[Stored records]
*** Begin section ***
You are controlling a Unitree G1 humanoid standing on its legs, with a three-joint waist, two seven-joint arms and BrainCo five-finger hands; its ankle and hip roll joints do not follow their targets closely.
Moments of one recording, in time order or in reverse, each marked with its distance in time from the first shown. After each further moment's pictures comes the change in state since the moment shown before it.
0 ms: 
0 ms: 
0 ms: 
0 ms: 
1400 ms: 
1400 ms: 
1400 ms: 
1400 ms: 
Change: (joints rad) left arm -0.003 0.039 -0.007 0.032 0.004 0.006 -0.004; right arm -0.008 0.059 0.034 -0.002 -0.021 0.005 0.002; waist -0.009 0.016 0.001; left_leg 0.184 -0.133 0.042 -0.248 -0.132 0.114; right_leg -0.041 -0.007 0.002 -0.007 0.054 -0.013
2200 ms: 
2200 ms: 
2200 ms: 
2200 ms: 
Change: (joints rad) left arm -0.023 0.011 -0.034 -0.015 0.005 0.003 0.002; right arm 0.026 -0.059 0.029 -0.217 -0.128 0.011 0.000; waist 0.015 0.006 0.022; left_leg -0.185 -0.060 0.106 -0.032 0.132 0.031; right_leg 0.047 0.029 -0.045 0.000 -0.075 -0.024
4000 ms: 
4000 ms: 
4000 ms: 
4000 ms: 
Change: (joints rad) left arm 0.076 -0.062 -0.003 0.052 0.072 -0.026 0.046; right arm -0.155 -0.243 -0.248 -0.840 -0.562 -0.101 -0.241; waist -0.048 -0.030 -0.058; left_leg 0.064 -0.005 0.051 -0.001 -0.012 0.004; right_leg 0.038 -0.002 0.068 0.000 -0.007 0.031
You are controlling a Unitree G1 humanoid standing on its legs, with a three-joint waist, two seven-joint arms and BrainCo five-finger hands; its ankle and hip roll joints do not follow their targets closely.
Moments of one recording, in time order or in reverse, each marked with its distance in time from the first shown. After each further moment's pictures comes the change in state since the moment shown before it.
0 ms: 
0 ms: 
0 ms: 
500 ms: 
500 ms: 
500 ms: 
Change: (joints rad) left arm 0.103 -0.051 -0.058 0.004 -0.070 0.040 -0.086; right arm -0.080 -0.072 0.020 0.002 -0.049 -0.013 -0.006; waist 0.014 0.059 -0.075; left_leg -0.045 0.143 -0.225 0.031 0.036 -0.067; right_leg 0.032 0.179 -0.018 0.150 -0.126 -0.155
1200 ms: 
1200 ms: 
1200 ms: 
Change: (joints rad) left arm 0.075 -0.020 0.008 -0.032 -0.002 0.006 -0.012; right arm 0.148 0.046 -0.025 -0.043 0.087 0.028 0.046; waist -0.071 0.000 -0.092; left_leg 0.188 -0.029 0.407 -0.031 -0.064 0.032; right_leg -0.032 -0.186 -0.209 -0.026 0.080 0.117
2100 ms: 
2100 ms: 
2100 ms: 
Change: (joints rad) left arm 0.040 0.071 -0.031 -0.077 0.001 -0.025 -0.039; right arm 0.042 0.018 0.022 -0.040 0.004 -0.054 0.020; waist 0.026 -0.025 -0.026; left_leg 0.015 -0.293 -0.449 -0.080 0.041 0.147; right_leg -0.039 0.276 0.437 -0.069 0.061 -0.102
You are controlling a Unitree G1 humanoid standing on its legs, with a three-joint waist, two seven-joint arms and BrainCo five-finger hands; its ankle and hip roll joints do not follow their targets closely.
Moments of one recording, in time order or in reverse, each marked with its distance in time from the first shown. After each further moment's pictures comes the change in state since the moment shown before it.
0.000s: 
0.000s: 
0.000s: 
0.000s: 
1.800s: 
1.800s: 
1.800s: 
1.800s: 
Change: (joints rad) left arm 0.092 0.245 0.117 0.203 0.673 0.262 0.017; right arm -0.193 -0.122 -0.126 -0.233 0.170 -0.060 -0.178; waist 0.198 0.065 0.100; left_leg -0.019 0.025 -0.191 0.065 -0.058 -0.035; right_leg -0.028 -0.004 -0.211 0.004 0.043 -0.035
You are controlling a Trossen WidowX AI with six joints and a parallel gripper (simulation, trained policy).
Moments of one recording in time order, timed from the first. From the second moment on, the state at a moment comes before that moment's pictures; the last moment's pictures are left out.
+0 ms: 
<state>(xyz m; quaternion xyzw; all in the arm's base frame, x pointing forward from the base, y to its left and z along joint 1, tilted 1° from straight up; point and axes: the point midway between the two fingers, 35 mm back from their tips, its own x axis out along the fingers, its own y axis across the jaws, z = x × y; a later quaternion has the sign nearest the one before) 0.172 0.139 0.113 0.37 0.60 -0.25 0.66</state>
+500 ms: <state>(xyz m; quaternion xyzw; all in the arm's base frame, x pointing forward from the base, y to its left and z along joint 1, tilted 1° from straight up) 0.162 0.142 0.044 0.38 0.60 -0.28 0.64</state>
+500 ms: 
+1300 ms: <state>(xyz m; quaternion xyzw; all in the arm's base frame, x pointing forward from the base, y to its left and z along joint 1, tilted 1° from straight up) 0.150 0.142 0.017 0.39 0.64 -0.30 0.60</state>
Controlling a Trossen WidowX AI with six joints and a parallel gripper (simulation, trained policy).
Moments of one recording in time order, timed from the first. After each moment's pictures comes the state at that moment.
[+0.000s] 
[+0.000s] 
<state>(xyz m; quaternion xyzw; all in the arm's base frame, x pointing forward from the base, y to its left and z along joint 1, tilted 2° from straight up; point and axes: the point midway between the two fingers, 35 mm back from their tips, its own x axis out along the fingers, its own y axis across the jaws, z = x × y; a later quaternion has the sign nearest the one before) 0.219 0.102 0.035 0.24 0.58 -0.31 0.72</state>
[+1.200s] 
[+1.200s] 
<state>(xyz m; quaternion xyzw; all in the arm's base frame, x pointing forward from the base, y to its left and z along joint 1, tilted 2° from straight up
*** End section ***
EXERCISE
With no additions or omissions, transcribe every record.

YOUR SOLUTION
You are controlling a Unitree G1 humanoid standing on its legs, with a three-joint waist, two seven-joint arms and BrainCo five-finger hands; its ankle and hip roll joints do not follow their targets closely.
Moments of one recording, in time order or in reverse, each marked with its distance in time from the first shown. After each further moment's pictures comes the change in state since the moment shown before it.
0 ms: 
0 ms: 
0 ms: 
0 ms: 
1400 ms: 
1400 ms: 
1400 ms: 
1400 ms: 
Change: (joints rad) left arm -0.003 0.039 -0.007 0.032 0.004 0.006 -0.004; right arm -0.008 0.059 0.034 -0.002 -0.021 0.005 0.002; waist -0.009 0.016 0.001; left_leg 0.184 -0.133 0.042 -0.248 -0.132 0.114; right_leg -0.041 -0.007 0.002 -0.007 0.054 -0.013
2200 ms: 
2200 ms: 
2200 ms: 
2200 ms: 
Change: (joints rad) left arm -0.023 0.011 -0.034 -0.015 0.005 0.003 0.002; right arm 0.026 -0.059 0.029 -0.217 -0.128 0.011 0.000; waist 0.015 0.006 0.022; left_leg -0.185 -0.060 0.106 -0.032 0.132 0.031; right_leg 0.047 0.029 -0.045 0.000 -0.075 -0.024
4000 ms: 
4000 ms: 
4000 ms: 
4000 ms: 
Change: (joints rad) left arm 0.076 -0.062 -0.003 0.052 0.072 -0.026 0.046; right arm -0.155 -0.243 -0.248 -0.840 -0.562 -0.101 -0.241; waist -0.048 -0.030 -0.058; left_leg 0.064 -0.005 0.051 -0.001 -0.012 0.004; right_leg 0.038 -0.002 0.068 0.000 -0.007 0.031
You are controlling a Unitree G1 humanoid standing on its legs, with a three-joint waist, two seven-joint arms and BrainCo five-finger hands; its ankle and hip roll joints do not follow their targets closely.
Moments of one recording, in time order or in reverse, each marked with its distance in time from the first shown. After each further moment's pictures comes the change in state since the moment shown before it.
0 ms: 
0 ms: 
0 ms: 
500 ms: 
500 ms: 
500 ms: 
Change: (joints rad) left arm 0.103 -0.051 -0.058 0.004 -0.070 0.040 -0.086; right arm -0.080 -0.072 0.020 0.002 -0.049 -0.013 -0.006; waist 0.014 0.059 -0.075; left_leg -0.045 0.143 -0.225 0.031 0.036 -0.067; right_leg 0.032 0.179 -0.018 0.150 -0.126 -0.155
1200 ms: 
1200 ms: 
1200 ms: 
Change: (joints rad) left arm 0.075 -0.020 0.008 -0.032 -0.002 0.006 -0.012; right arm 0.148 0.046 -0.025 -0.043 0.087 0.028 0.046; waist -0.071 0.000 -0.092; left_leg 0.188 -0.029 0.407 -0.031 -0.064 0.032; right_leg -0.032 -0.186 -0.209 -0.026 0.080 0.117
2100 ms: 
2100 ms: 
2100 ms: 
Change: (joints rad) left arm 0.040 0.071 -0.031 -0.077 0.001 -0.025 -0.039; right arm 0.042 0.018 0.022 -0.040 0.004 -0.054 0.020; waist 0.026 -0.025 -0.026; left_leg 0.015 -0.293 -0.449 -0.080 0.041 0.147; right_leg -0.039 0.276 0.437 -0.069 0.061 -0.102
You are controlling a Unitree G1 humanoid standing on its legs, with a three-joint waist, two seven-joint arms and BrainCo five-finger hands; its ankle and hip roll joints do not follow their targets closely.
Moments of one recording, in time order or in reverse, each marked with its distance in time from the first shown. After each further moment's pictures comes the change in state since the moment shown before it.
0.000s: 
0.000s: 
0.000s: 
0.000s: 
1.800s: 
1.800s: 
1.800s: 
1.800s: 
Change: (joints rad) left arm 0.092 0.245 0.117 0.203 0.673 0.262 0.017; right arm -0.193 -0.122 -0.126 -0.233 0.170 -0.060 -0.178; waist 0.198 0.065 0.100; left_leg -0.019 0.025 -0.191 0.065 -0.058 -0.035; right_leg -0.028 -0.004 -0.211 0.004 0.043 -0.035
You are controlling a Trossen WidowX AI with six joints and a parallel gripper (simulation, trained policy).
Moments of one recording in time order, timed from the first. From the second moment on, the state at a moment comes before that moment's pictures; the last moment's pictures are left out.
+0 ms: 
<state>(xyz m; quaternion xyzw; all in the arm's base frame, x pointing forward from the base, y to its left and z along joint 1, tilted 1° from straight up; point and axes: the point midway between the two fingers, 35 mm back from their tips, its own x axis out along the fingers, its own y axis across the jaws, z = x × y; a later quaternion has the sign nearest the one before) 0.172 0.139 0.113 0.37 0.60 -0.25 0.66</state>
+500 ms: <state>(xyz m; quaternion xyzw; all in the arm's base frame, x pointing forward from the base, y to its left and z along joint 1, tilted 1° from straight up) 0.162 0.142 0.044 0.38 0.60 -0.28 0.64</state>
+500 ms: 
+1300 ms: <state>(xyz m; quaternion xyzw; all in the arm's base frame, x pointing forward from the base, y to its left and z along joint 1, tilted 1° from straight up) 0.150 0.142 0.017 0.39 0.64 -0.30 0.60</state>
Controlling a Trossen WidowX AI with six joints and a parallel gripper (simulation, trained policy).
Moments of one recording in time order, timed from the first. After each moment's pictures comes the state at that moment.
[+0.000s] 
[+0.000s] 
<state>(xyz m; quaternion xyzw; all in the arm's base frame, x pointing forward from the base, y to its left and z along joint 1, tilted 2° from straight up; point and axes: the point midway between the two fingers, 35 mm back from their tips, its own x axis out along the fingers, its own y axis across the jaws, z = x × y; a later quaternion has the sign nearest the one before) 0.219 0.102 0.035 0.24 0.58 -0.31 0.72</state>
[+1.200s] 
[+1.200s] 
<state>(xyz m; quaternion xyzw; all in the arm's base frame, x pointing forward from the base, y to its left and z along joint 1, tilted 2° from straight up

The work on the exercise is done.